Konflikte werden nicht ausgetragen
Sind die Eltern sowieso schon emotional überlastet oder wollen sie, dass die Fassade einer perfekten Familie aufrechterhalten wird, dann wünschen sie keinen Streit unter den Geschwistern (obwohl sie selbst vielleicht viel streiten). Durch dieses Verbieten des Streites kann es zu einem weiteren Ungleichgewicht zwischen den Geschwistern kommen. Beispielsweise stichelt die Schwester oder der Bruder und das betroffene Geschwisterkind wehrt sich dann. Es schimpft oder beklagt sich bei den Eltern. Doch die wünschen Ruhe und keinen Streit. Dem betroffenen Geschwisterkind wird daraufhin der Mund verboten. Als Sieger vom Platze geht das Kind, welches anfangs gestichelt hat.
Diese Verhaltensweisen dürften Betroffenen bekannt vorkommen, die mit narzisstischen Personen zu tun haben. Sie sticheln solange, bis man selbst verärgert reagiert. Am Ende wird seitens der stichelnden Person so getan, als habe sie gar nichts gemacht und sei völlig unschuldig.
Der Ursprung für dieses unreife Verhalten liegt wohl in der Kindheit. Zwischen den Geschwistern führt es bei den Betroffenen zu einer unterdrückten Wut. Sie lernen, dass sie kein Gehör finden und »sowieso nichts dagegen machen können«.
Tyrannei und Konkurrenzkampf
Mit einer narzisstischen Schwester/einem narzisstischen Bruder besteht Rivalität, Konkurrenz und es wird Tyrannei ausgeübt.
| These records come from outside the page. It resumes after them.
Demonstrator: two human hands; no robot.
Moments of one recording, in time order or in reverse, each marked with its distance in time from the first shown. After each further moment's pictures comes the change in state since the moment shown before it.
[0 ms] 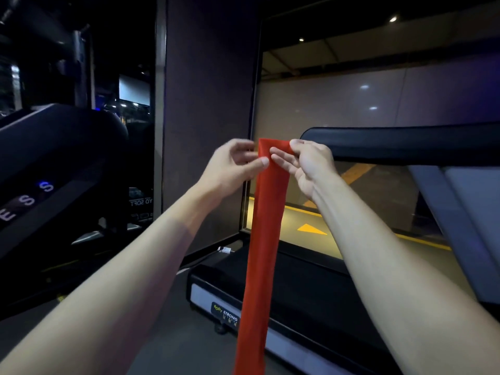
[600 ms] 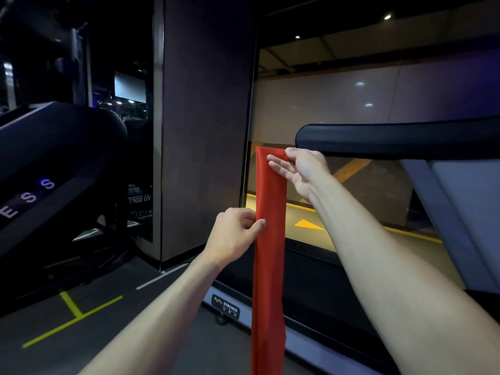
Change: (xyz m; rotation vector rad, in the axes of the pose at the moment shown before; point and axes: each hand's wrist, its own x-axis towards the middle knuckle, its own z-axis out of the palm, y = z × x) left_hand -0.105 -0.044 0.031 0.342 -0.064 -0.084; right_hand -0.025 0.004 -0.007 -0.041 0.046 0.086
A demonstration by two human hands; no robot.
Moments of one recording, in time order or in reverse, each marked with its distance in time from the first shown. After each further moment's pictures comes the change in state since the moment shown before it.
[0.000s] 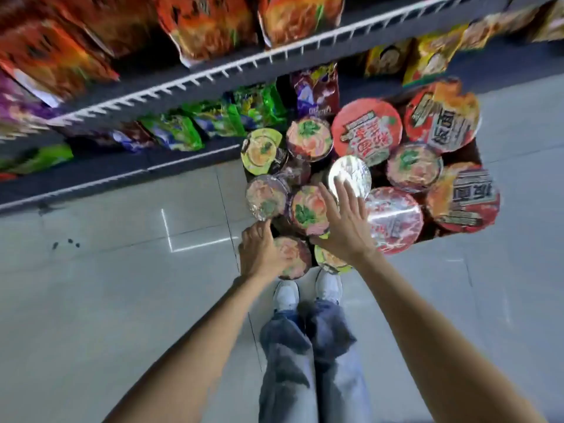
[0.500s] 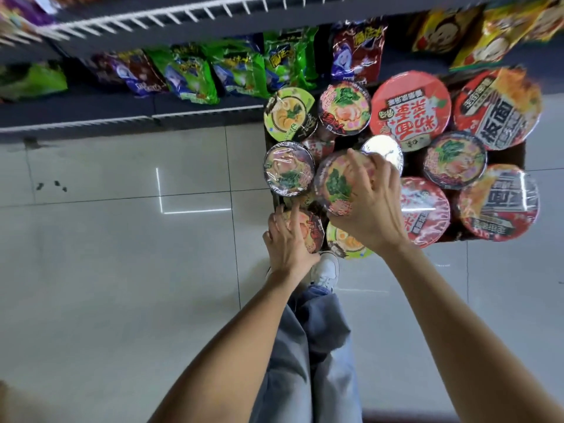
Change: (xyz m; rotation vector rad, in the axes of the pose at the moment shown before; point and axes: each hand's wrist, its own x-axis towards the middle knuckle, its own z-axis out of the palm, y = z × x) left_hand -0.007 0.006 0.073 -0.098 0.193 -0.024; right_hand 0.002 -0.014 -0.017 0.027 0.207 -0.097
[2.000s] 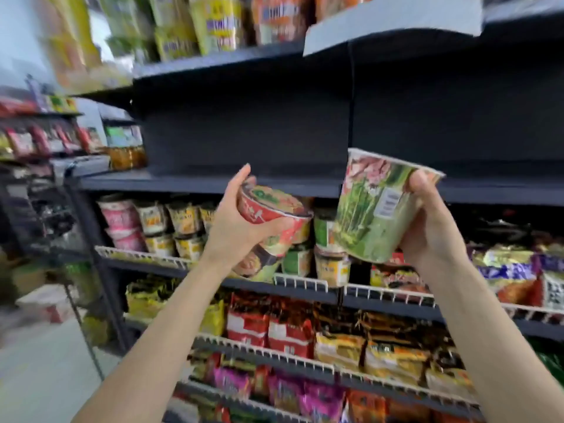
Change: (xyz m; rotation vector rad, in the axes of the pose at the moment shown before) left_hand -0.340 -0.238 -0.935 -0.871 1.009 0.745; right_hand -0.129 -0.758 -0.501 1.390 0.130 -0.875
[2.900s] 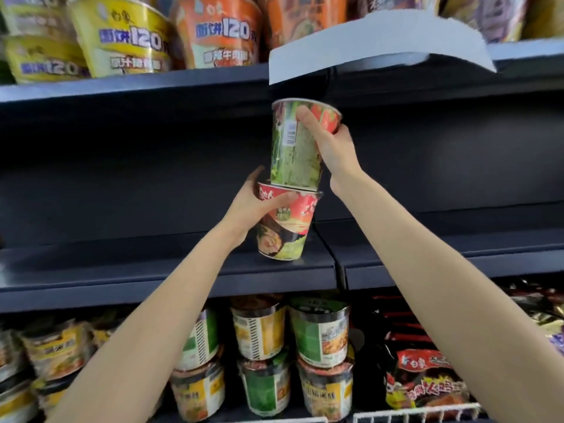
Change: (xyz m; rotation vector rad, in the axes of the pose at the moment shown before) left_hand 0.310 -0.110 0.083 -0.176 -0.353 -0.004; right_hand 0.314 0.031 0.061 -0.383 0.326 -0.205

Schutz und gegenseitiges Einstehen füreinander sucht man vergebens. Dieses destruktive Miteinander zieht sich bis ins Erwachsenenalter.
Aussagen seitens der Eltern wie: »Du bist die Klügste von deinen Geschwistern«, oder: »Du bist unser kleiner Prinz«, können zu einem übertriebenen Selbstbild führen. Auch wenn die später narzisstische Schwester/der narzisstische Bruder früher mit angehört hat, wie ein Elternteil zu dem anderen Geschwisterkind sagte: »Warum kannst du nicht so sein wie deine Schwester/dein Bruder?«, führen zu einem überhöhten Selbstbild und der Entwertung des anderen Geschwisterkindes. Ein Kind ist der Prinz oder die Prinzessin, das andere das schwarze Schaf. Die Rollenverteilung steht fest. Und nicht nur das: Die Kinder beobachten, dass es offenbar erlaubt sei, das andere Geschwisterkind herabzusetzen, zu beleidigen und zu entwerten.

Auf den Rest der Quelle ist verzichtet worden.